> WHAT IS REQUIRED
Would it be possible to write out each entry below exactly, without the pictures?

### INPUT DATA

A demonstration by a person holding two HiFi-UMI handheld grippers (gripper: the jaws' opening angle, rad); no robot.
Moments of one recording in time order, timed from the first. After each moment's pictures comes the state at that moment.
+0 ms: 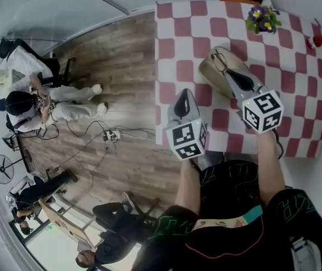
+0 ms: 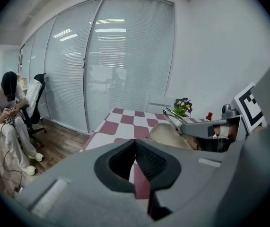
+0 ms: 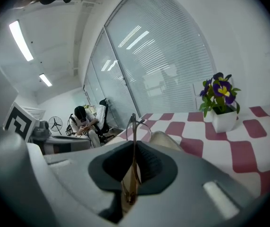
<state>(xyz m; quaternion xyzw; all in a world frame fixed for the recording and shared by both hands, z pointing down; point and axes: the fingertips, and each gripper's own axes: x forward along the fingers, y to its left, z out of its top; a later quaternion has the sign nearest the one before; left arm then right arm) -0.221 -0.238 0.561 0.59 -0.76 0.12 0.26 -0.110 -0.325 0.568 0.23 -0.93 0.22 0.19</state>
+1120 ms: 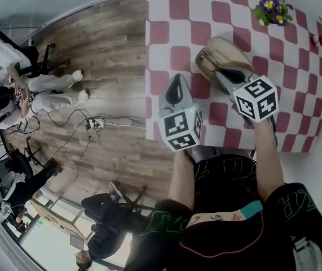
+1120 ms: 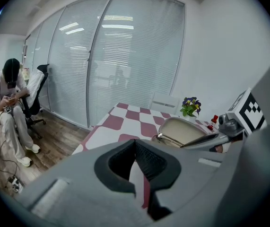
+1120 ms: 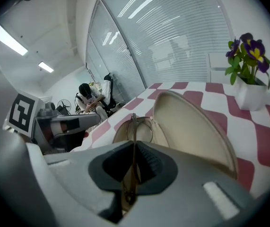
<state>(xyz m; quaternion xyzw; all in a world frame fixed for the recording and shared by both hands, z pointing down) -0.240 -0.249 0.596 0.58 -0.76 0.10 0.29 -0.130 -0.295 0.636 0.14 -0.89 0.26 0.34</state>
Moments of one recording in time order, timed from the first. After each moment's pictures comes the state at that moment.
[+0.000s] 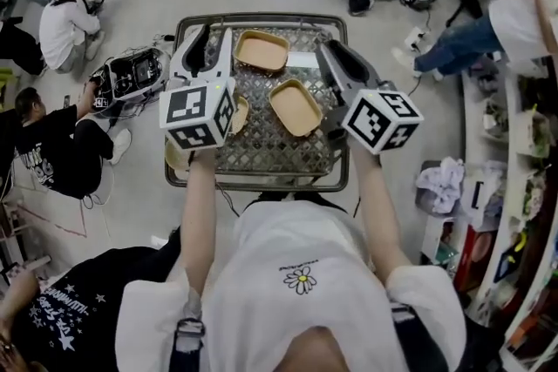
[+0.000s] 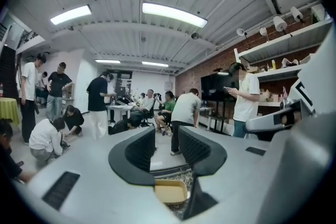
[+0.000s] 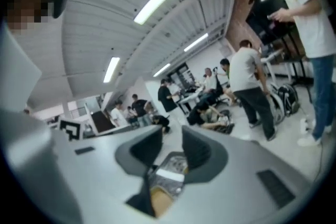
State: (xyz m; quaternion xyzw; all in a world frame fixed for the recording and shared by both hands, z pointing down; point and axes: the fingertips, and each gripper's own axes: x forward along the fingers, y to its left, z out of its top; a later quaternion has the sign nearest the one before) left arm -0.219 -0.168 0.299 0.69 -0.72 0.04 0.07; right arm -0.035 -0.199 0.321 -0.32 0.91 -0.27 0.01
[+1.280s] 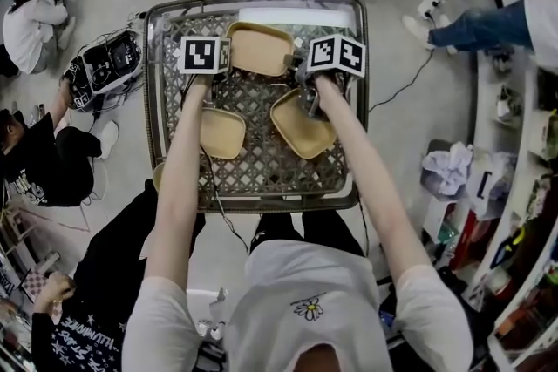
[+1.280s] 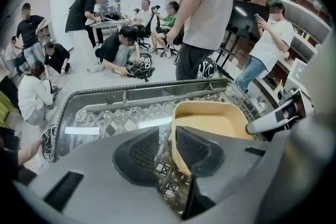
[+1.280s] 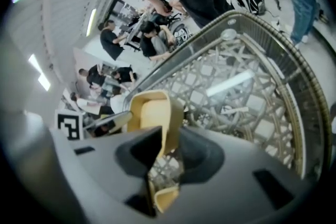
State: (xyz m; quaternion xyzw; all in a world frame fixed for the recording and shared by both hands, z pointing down) left arm -0.292 -0.277 0.668 0.64 -0.58 0.30 0.40; right arm -0.117 -0.266 0.680 -0.29 0.68 -0.62 -0.28
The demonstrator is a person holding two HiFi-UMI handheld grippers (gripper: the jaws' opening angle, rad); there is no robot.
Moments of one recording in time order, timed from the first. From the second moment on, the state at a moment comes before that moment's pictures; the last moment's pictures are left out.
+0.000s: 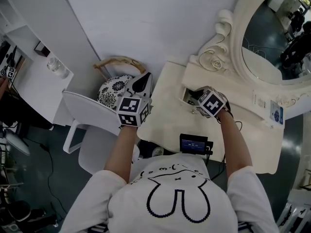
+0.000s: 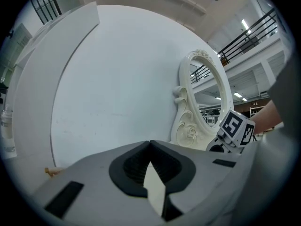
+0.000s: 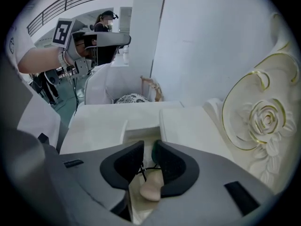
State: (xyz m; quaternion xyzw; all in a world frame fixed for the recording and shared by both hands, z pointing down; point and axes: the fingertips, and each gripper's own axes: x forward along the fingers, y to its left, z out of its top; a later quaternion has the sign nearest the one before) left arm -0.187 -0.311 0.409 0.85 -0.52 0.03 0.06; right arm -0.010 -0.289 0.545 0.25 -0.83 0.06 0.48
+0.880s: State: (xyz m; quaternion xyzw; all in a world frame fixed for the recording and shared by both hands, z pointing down) left arm -0.151 -0.292 0.405 0.88 -0.47 0.02 0.06; right arm 0.001 -0.254 0.506 0.31 -0.82 -0.04 0.49
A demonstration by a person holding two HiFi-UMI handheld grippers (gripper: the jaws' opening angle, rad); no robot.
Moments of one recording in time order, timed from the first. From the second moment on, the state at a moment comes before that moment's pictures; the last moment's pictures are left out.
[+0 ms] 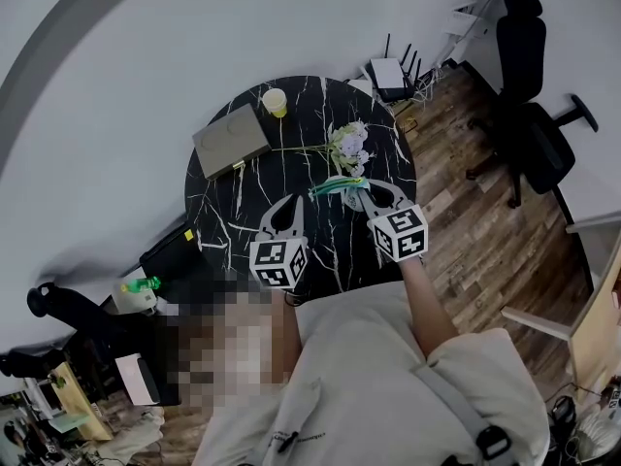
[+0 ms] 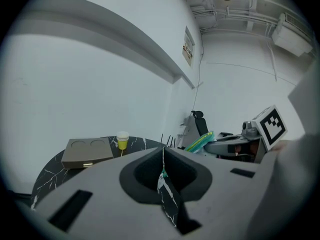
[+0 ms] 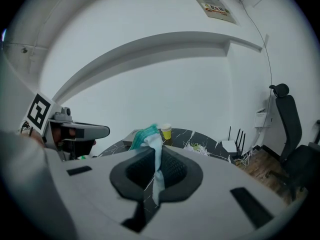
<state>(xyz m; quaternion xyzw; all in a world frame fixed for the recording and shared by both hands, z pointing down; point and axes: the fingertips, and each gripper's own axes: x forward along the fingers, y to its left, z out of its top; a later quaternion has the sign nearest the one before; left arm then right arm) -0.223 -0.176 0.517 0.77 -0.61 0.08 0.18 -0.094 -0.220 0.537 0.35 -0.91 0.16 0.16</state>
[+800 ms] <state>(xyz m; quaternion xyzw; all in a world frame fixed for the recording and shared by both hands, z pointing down) -0.230 -0.173 0.527 0.77 -0.61 0.09 0.19 -0.096 -0.222 0.535 0.36 -0.90 0.17 0.17</state>
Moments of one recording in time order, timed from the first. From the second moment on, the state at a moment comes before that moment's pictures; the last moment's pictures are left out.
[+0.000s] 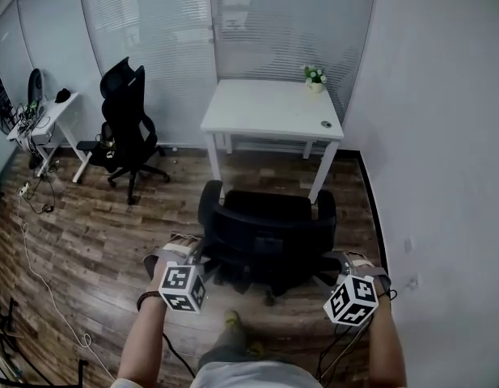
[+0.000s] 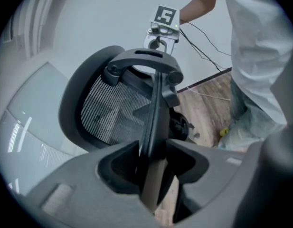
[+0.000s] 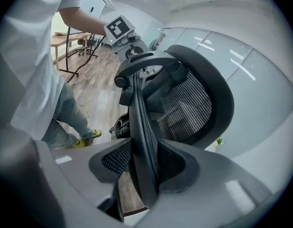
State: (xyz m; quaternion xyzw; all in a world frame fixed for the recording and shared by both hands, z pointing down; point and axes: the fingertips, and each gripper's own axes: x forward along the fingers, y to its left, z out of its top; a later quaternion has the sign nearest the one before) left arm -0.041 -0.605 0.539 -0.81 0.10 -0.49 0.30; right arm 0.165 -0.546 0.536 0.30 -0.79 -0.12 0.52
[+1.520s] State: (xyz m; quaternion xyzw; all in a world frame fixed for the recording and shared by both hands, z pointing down) left arm 0.025 -0.951 0.533 -0.81 0.09 -0.47 0.32; right arm 0.233 -0.894 0.534 0.35 -0.75 -0.09 0.55
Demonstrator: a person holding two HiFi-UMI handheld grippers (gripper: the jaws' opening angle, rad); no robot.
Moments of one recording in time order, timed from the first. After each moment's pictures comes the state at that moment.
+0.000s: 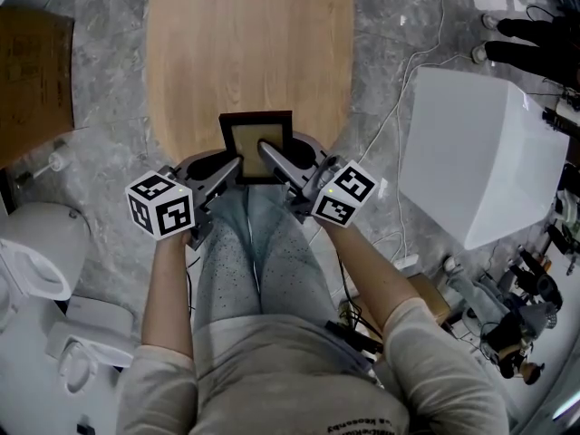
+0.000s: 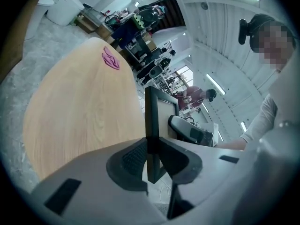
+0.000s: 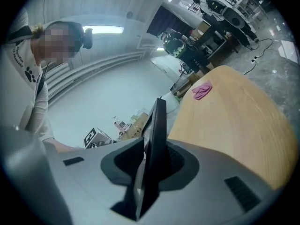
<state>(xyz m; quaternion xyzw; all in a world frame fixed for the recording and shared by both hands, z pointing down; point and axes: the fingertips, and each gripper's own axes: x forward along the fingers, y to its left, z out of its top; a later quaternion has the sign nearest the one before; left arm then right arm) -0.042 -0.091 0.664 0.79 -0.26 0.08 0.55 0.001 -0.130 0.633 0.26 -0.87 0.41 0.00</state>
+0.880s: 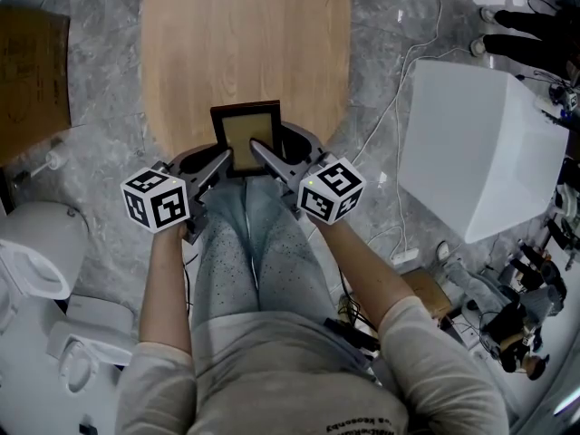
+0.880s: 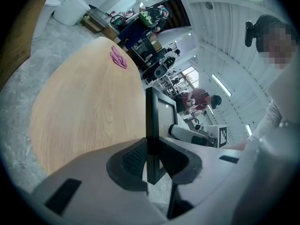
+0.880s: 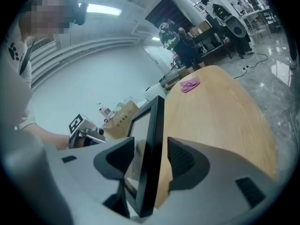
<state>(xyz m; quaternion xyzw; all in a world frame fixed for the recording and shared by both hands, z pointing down) -0.049 -0.084 0.683 0.77 -0.28 0.10 0.56 0.011 -0.116 0.671 0.32 -0.85 0.40 0.11</state>
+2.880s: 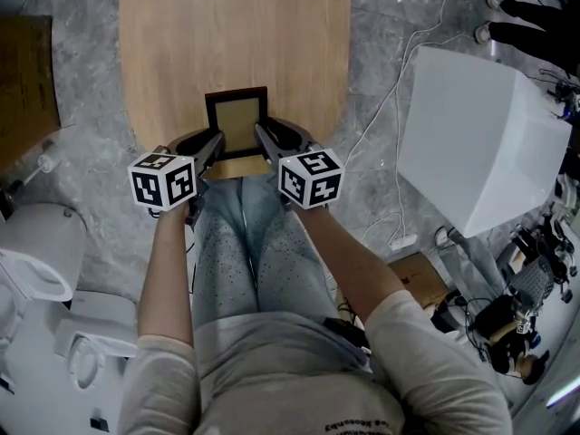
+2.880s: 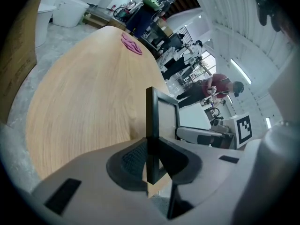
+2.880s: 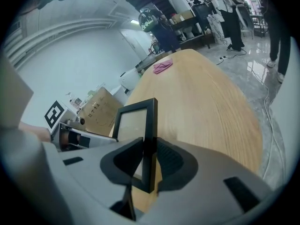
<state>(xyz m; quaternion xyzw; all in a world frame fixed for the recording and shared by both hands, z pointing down) -0.056 -0.110 0.769 0.73 -0.32 0.21 0.57 0.033 -0.127 0.764 0.40 -0.76 0.46 0.23</state>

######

> OUTPUT
A demonstration by a person holding two HiFi-UMI handheld grippers (gripper: the jaws' opening angle, rad); no robot.
Moments of one recording in time order, timed from the first. After each moment's pictures comes the state at that moment.
+0 ms: 
+0 ms: 
+0 ms: 
<state>(xyz m; quaternion xyzw; all in a world frame fixed for the recording and shared by both hands, z pointing down; point and axes: the fingertips, and each gripper's own axes: x forward along the fingers, y to its left, z out of its top; a later quaternion has the sign nearest the one before; left arm then right arm) -0.221 -0.238 0.561 0.59 -0.76 0.12 0.26 -0.110 -0.325 0.568 0.23 -0.93 0.22 0.19</state>
+1120 ms: 
+1120 ms: 
+1120 ms: 
<state>(xyz m; quaternion xyzw; all in a world frame fixed for the recording and shared by both hands, z pointing down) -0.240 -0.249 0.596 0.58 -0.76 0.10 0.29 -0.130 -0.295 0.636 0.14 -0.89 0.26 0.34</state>
Moments of one recording in time order, timed from the first. After each moment's pictures comes the state at that moment.
[+0.000s] 
[+0.000s] 
[+0.000s] 
State: (xyz m; quaternion xyzw; all in a world frame fixed for the recording and shared by both hands, z pointing down; point and axes: the fingertips, and each gripper's own axes: x forward along the fingers, y to its left, z out of its top; a later quaternion has the sign nearest the one before) left arm -0.219 -0.168 0.299 0.69 -0.72 0.04 0.07; right arm -0.035 -0.199 0.321 -0.32 0.91 -0.27 0.01
[+1.280s] 
[+1.280s] 
[+1.280s] 
State: (xyz m; quaternion xyzw; all in a world frame fixed for the recording and shared by both hands, z pointing down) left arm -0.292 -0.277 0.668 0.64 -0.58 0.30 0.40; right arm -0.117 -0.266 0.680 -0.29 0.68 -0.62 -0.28
The demonstrator is a person holding two HiFi-UMI handheld grippers (gripper: the jaws' opening angle, rad); there is no robot.
Moments of one recording in time order, timed from the first. From the second moment on, the state at a moment comes before that moment's pictures; the last moment's pictures are left out.
+0.000s: 
+0.000s: 
+0.000s: 
State: (xyz m; quaternion xyzw; all in a world frame fixed for the recording and shared by both hands, z pointing down; point and axes: the fingertips, and each gripper's own axes: x forward along the fingers, y to its left, z out of its top; a later quaternion has the sign nearest the one before) left arm -0.187 -0.311 0.409 0.85 -0.52 0.03 0.06; right arm -0.010 -0.289 0.545 0.25 -0.83 0.06 0.48
+0.880s: State: (xyz m; quaternion xyzw; all in a world frame fixed for the recording and shared by both hands, z pointing down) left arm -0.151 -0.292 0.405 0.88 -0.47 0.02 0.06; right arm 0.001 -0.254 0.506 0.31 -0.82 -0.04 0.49
A demonstration by a person holding two HiFi-UMI handheld grippers (gripper: the jaws' opening angle, rad); no robot.
Moments of one recording in time order, timed from the first. From the second moment on, the state at a moment comes before that moment's pictures; the last moment's pictures are left out.
[+0 ms] 
[+0 ms] 
[+0 ms] 
<state>(xyz m; quaternion xyzw; all in a world frame fixed for the recording and shared by both hands, z pointing down; point and axes: the fingertips, and each gripper's own axes: x forward along the fingers, y to its left, z out of its top; a later quaternion has the sign nearest the one before; left arm then right arm) -0.223 -0.176 0.517 0.77 -0.61 0.08 0.18 -0.094 -0.220 0.537 0.35 -0.91 0.16 0.16</state>
[+800 ms] <state>(xyz m; quaternion xyzw; all in a world frame fixed for the recording and shared by both hands, z pointing down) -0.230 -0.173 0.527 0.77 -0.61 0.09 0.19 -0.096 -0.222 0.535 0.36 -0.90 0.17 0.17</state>
Moments of one recording in time order, timed from the first. From the second moment on, the state at a moment comes before that moment's pictures; the last moment's pictures are left out.
[+0.000s] 
[+0.000s] 
[+0.000s] 
State: (xyz m; quaternion xyzw; all in a world frame fixed for the recording and shared by both hands, z pointing down; point and axes: the fingertips, and each gripper's own axes: x forward along the fingers, y to its left, z out of its top; a later quaternion has the sign nearest the one before) left arm -0.041 -0.605 0.539 -0.81 0.10 -0.49 0.30; right arm 0.165 -0.546 0.536 0.30 -0.79 -0.12 0.52
[+1.520s] State: (xyz m; quaternion xyzw; all in a world frame fixed for the recording and shared by both hands, z pointing down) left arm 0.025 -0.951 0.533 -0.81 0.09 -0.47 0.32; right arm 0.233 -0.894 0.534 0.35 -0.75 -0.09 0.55
Demonstrator: a person holding two HiFi-UMI handheld grippers (gripper: the jaws' opening angle, rad); no robot.
Moments of one recording in time order, timed from the first. After each moment's pictures comes the state at that moment.
+0.000s: 
+0.000s: 
+0.000s: 
<state>(xyz m; quaternion xyzw; all in a world frame fixed for the recording and shared by both hands, z pointing down; point and axes: the fingertips, and each gripper's own axes: x forward along the fingers, y to its left, z out of its top; a later quaternion has the sign nearest the one before; left arm then right arm) -0.042 -0.091 0.664 0.79 -0.26 0.08 0.55 0.001 -0.130 0.633 0.26 -0.87 0.41 0.00</state>
+0.880s: 
+0.880s: 
+0.880s: 
<state>(xyz m; quaternion xyzw; all in a world frame fixed for the recording and shared by both hands, z pointing down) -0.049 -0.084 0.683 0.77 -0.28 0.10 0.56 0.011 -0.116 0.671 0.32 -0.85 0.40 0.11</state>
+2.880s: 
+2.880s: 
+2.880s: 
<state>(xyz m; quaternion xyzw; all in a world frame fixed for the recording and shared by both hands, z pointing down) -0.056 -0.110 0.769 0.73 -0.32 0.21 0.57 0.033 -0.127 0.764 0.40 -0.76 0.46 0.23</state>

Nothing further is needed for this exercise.